(Data extracted from a collection)
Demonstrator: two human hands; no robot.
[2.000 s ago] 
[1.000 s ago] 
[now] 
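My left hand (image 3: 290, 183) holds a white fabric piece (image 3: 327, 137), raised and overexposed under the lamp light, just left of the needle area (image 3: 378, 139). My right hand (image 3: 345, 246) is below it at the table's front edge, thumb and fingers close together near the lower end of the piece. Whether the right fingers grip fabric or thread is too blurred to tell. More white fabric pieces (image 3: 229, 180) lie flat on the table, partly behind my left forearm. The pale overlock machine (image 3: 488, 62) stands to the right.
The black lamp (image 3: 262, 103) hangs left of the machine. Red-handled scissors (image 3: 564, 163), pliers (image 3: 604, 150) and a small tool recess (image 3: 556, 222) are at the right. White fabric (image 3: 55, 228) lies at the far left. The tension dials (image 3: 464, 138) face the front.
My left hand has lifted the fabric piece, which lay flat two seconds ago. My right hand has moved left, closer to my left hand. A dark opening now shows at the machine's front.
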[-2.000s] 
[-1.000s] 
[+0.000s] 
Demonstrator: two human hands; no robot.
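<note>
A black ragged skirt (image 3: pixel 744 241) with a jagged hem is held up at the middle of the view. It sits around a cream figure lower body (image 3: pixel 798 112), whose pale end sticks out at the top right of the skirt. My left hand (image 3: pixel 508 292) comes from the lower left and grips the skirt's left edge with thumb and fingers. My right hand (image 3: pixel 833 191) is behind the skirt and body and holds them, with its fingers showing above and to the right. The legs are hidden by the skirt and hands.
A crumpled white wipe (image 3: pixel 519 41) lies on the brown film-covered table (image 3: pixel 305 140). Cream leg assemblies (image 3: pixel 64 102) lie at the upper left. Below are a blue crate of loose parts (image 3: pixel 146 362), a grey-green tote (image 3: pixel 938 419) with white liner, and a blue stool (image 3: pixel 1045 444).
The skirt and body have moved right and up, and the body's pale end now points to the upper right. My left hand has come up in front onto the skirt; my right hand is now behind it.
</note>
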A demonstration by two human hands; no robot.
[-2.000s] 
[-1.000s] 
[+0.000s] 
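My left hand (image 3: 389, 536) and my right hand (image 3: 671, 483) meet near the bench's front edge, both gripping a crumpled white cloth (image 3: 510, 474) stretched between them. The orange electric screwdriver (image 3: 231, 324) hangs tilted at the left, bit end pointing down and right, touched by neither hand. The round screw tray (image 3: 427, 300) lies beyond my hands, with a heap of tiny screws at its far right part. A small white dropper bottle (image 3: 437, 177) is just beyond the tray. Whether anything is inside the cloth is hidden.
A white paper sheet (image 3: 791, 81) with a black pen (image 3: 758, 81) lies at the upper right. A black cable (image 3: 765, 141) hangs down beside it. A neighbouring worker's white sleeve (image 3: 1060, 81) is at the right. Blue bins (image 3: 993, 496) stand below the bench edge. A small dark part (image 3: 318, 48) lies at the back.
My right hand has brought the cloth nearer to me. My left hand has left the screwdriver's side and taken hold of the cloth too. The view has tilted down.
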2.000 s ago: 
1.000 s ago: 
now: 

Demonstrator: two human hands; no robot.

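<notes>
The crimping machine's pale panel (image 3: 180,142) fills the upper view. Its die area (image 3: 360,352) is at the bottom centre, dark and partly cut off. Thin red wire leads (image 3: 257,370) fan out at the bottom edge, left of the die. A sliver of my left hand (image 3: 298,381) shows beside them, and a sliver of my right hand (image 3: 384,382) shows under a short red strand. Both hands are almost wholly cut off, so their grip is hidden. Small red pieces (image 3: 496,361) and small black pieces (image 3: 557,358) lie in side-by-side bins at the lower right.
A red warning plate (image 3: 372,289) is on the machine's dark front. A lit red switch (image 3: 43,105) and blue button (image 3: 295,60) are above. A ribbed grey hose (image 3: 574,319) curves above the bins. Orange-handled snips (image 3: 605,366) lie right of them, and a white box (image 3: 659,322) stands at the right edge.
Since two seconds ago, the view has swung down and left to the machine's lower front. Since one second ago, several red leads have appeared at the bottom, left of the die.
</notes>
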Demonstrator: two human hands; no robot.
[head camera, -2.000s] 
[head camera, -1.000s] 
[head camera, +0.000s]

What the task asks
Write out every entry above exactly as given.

Written reply
Demonstrator: two human hands; no robot.
[2.000 s ago] 
[1.000 s ago] 
[now] 
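My left hand (image 3: 290, 183) holds a white fabric piece (image 3: 327, 137), raised and overexposed under the lamp light, just left of the needle area (image 3: 378, 139). My right hand (image 3: 345, 246) is below it at the table's front edge, thumb and fingers close together near the lower end of the piece. Whether the right fingers grip fabric or thread is too blurred to tell. More white fabric pieces (image 3: 229, 180) lie flat on the table, partly behind my left forearm. The pale overlock machine (image 3: 488, 62) stands to the right.
The black lamp (image 3: 262, 103) hangs left of the machine. Red-handled scissors (image 3: 564, 163), pliers (image 3: 604, 150) and a small tool recess (image 3: 556, 222) are at the right. White fabric (image 3: 55, 228) lies at the far left. The tension dials (image 3: 464, 138) face the front.
My left hand has lifted the fabric piece, which lay flat two seconds ago. My right hand has moved left, closer to my left hand. A dark opening now shows at the machine's front.
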[-2.000s] 
[-1.000s] 
[+0.000s] 
Demonstrator: two human hands; no robot.
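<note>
A black ragged skirt (image 3: pixel 744 241) with a jagged hem is held up at the middle of the view. It sits around a cream figure lower body (image 3: pixel 798 112), whose pale end sticks out at the top right of the skirt. My left hand (image 3: pixel 508 292) comes from the lower left and grips the skirt's left edge with thumb and fingers. My right hand (image 3: pixel 833 191) is behind the skirt and body and holds them, with its fingers showing above and to the right. The legs are hidden by the skirt and hands.
A crumpled white wipe (image 3: pixel 519 41) lies on the brown film-covered table (image 3: pixel 305 140). Cream leg assemblies (image 3: pixel 64 102) lie at the upper left. Below are a blue crate of loose parts (image 3: pixel 146 362), a grey-green tote (image 3: pixel 938 419) with white liner, and a blue stool (image 3: pixel 1045 444).
The skirt and body have moved right and up, and the body's pale end now points to the upper right. My left hand has come up in front onto the skirt; my right hand is now behind it.
</note>
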A demonstration by two human hands; no robot.
[-2.000s] 
[-1.000s] 
[+0.000s] 
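My left hand (image 3: 389, 536) and my right hand (image 3: 671, 483) meet near the bench's front edge, both gripping a crumpled white cloth (image 3: 510, 474) stretched between them. The orange electric screwdriver (image 3: 231, 324) hangs tilted at the left, bit end pointing down and right, touched by neither hand. The round screw tray (image 3: 427, 300) lies beyond my hands, with a heap of tiny screws at its far right part. A small white dropper bottle (image 3: 437, 177) is just beyond the tray. Whether anything is inside the cloth is hidden.
A white paper sheet (image 3: 791, 81) with a black pen (image 3: 758, 81) lies at the upper right. A black cable (image 3: 765, 141) hangs down beside it. A neighbouring worker's white sleeve (image 3: 1060, 81) is at the right. Blue bins (image 3: 993, 496) stand below the bench edge. A small dark part (image 3: 318, 48) lies at the back.
My right hand has brought the cloth nearer to me. My left hand has left the screwdriver's side and taken hold of the cloth too. The view has tilted down.
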2.000 s ago: 
1.000 s ago: 
now: 

Demonstrator: two human hands; no robot.

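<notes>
The crimping machine's pale panel (image 3: 180,142) fills the upper view. Its die area (image 3: 360,352) is at the bottom centre, dark and partly cut off. Thin red wire leads (image 3: 257,370) fan out at the bottom edge, left of the die. A sliver of my left hand (image 3: 298,381) shows beside them, and a sliver of my right hand (image 3: 384,382) shows under a short red strand. Both hands are almost wholly cut off, so their grip is hidden. Small red pieces (image 3: 496,361) and small black pieces (image 3: 557,358) lie in side-by-side bins at the lower right.
A red warning plate (image 3: 372,289) is on the machine's dark front. A lit red switch (image 3: 43,105) and blue button (image 3: 295,60) are above. A ribbed grey hose (image 3: 574,319) curves above the bins. Orange-handled snips (image 3: 605,366) lie right of them, and a white box (image 3: 659,322) stands at the right edge.
Since two seconds ago, the view has swung down and left to the machine's lower front. Since one second ago, several red leads have appeared at the bottom, left of the die.
</notes>
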Demonstrator: two human hands; no robot.
[head camera, -2.000s] 
[head camera, -1.000s] 
[head camera, +0.000s]

This completes the answer.